## Work required
Write out all of the data exactly as it appears.

Items listed in a dataset:
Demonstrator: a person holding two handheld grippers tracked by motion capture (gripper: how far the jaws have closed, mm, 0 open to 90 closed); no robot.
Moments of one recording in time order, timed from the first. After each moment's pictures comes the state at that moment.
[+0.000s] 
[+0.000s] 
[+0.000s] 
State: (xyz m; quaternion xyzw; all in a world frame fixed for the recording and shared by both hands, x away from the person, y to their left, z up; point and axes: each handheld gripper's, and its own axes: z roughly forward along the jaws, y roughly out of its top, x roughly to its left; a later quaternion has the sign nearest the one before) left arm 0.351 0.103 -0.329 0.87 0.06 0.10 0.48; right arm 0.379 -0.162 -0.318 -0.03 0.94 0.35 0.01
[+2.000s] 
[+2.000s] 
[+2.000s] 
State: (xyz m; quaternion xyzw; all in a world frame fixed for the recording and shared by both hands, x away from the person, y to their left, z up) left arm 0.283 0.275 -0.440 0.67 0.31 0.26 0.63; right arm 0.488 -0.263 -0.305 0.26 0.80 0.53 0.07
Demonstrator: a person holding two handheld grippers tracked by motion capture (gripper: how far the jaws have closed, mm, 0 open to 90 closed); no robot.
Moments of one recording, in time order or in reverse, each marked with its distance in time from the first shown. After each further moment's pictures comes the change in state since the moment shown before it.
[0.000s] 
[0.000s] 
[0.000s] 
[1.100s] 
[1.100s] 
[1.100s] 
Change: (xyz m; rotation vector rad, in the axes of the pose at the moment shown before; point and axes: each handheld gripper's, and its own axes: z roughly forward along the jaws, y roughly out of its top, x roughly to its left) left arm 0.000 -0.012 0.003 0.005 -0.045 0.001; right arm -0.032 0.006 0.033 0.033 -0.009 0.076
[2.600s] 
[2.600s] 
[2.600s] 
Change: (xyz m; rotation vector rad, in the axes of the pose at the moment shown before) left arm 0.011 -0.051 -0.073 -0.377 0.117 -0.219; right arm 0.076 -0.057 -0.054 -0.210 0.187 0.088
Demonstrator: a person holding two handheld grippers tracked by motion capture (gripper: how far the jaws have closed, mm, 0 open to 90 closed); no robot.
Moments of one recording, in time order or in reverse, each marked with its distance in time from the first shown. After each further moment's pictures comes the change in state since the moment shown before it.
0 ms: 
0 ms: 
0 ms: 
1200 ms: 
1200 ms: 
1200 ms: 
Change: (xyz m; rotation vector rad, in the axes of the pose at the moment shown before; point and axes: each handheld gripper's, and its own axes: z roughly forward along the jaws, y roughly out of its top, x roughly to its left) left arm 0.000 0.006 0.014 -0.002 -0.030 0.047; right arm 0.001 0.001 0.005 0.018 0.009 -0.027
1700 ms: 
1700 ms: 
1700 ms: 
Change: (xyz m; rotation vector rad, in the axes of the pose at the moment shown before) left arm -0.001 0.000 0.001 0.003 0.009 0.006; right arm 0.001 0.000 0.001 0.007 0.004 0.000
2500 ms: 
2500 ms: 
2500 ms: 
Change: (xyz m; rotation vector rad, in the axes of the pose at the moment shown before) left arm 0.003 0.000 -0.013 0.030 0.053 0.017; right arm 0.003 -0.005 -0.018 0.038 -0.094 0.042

## Solution to this problem
Demonstrator: a person holding two handheld grippers tracked by motion capture (gripper: how far the jaws have closed, mm, 0 open to 90 closed); no robot.
Moments of one recording in time order, timed from the first. After each moment's pictures comes the state at that moment.
[+0.000s] 
[+0.000s] 
[+0.000s] 
State: (xyz m; quaternion xyzw; all in a world frame fixed for the recording and shared by both hands, x away from the person, y to their left, z up; point and axes: each handheld gripper's, and its own axes: z roughly forward along the jaws, y roughly out of its top, x roughly to its left; a later quaternion has the sign nearest the one before) left arm 0.351 0.103 -0.329 0.87 0.06 0.10 0.48; right arm 0.379 -0.162 -0.318 -0.03 0.94 0.35 0.01
[+2.000s] 
[+2.000s] 
[+2.000s] 
State: (xyz m; quaternion xyzw; all in a world frame fixed for the recording and shared by both hands, x away from the person, y to their left, z up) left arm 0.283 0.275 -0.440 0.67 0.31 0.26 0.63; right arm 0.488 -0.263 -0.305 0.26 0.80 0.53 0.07
Demonstrator: a person holding two handheld grippers tracked by motion capture (gripper: how far the jaws have closed, mm, 0 open to 90 closed); no robot.
Moments of one recording, in time order or in reverse, each marked with its distance in time from the first shown. After each further moment's pictures comes the change in state since the moment shown before it.
[0.000s] 
[0.000s] 
[0.000s] 
[1.100s] 
[1.100s] 
[1.100s] 
Change: (xyz m; rotation vector rad, in the axes of the pose at the moment shown before; point and axes: each handheld gripper's, and its own axes: z roughly forward along the jaws, y roughly out of its top, x roughly to its left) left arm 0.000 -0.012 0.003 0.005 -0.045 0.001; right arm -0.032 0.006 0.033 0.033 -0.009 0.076
[2.600s] 
[2.600s] 
[2.600s] 
Change: (xyz m; rotation vector rad, in the axes of the pose at the moment shown before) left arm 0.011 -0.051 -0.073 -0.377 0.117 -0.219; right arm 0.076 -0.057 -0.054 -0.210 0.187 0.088
Demonstrator: a person holding two handheld grippers tracked by motion capture (gripper: how far the jaws have closed, mm, 0 open to 90 closed); no robot.
Moments of one recording, in time order or in reverse, each marked with its distance in time from the first shown. After each further moment's pictures comes the change in state since the moment shown before it.
0 ms: 
0 ms: 
0 ms: 
1200 ms: 
1200 ms: 
1200 ms: 
Change: (xyz m; rotation vector rad, in the axes of the pose at the moment shown before; point and axes: each handheld gripper's, and its own axes: z roughly forward along the jaws, y roughly out of its top, x roughly to its left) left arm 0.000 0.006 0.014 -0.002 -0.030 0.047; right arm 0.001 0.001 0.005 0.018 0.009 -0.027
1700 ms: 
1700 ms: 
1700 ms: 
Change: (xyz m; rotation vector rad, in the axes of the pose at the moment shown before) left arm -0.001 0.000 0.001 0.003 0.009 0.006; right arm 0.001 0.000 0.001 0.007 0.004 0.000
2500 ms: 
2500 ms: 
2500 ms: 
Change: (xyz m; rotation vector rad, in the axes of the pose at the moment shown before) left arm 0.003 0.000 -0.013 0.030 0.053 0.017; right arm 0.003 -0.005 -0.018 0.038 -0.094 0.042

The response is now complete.